16x Fragment Anti-Aliasing, Continued
So much about the technology to date. With the Parhelia-512, Matrox takes an entirely different route, namely, fragment anti-aliasing. This technique gets to the heart of the problem. After all, only the edges needed to be smoothed out, and this only accounts for 5% to 20% of the pixels in a scene. With this in mind, supersampling and multisampling are thus extremely ineffective, since the majority of pixels actually don't need to be re-calculated.

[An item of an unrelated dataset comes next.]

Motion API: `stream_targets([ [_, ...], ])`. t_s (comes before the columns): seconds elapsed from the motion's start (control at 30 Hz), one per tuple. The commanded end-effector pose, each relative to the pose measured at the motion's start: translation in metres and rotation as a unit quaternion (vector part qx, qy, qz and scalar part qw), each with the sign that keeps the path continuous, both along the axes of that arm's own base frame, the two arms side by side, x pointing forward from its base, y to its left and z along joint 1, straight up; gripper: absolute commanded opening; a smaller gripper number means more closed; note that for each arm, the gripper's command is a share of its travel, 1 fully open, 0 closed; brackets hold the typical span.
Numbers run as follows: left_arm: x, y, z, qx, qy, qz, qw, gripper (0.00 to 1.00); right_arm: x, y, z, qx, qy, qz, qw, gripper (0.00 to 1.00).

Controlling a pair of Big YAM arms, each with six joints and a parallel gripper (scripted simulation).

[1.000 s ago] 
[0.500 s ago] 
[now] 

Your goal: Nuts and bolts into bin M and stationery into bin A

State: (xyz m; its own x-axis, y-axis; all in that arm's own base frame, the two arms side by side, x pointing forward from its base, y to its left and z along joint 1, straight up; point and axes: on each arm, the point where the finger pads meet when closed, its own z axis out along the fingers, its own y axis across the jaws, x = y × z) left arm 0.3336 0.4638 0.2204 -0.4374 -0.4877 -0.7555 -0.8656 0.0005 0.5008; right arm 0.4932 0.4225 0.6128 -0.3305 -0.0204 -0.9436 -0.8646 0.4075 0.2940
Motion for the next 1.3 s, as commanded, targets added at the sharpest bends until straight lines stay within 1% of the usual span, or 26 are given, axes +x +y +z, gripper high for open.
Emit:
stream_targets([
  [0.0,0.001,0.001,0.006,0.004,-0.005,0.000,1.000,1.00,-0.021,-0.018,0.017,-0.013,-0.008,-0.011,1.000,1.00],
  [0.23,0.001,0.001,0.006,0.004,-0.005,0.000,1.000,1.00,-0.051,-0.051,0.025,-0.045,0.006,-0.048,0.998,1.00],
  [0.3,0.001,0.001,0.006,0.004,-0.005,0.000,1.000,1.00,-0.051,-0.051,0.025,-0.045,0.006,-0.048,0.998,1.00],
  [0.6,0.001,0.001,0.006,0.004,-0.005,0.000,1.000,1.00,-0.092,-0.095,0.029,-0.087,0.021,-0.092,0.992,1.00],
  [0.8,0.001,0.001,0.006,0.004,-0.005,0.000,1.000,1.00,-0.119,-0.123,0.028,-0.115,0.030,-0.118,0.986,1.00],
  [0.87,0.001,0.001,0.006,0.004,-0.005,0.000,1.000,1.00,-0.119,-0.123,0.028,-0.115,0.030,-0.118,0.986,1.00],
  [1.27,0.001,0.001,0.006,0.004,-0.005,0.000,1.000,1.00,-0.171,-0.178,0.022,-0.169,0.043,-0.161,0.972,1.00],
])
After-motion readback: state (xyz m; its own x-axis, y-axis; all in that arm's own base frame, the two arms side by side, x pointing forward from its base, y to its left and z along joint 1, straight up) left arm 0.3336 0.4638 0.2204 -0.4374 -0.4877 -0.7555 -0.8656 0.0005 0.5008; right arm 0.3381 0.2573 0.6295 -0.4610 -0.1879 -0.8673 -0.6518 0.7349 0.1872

Parhelia recognizes a pixel based on the edges of the triangles and then evaluates whether or not this is "fragmented," i.e., whether another object is next to, or overlaps, the object in question. This lets the chip recognize whether or not a pixel is completely covered, completely exposed or overlapped only on the edges (fragmented). In the first two cases, the pixels are instantly allocated to the RAM. All fragmented pixels are assigned to a fragment buffer, where the colors of the pixels are then re-calculated with 16x subpixel precision. Finally, these pixels are added to the rest of the scene that has been stored to memory.
Matrox claims that this process allows for an image quality that corresponds to 16x FSAA quality, while minimizing the loss in performance at the same time. However, there are cases where fragment anti-aliasing doesn't work, for example, in scenes where the stencil buffer is used. Here, the user can only resort to very slow supersampling, even if the high memory bandwidth of 256-bit DDR is supposed to mitigate this undesirable effect somewhat. Unfortunately, Matrox does not offer a list of compatible games at the moment. Stencil buffers are often used to calculate shadows in games.
It's also interesting to compare quality. For example, Parhelia's fragment antialiasing (FAA) does not recognize lines that are rendered in the form of textures. Supersampling and multisampling, by comparison, smooth out these edges as well. On the other hand, roll-playing games benefit from FAA, since menus aren't overly softened as they are with multisampling FSAA and supersampling FSAA.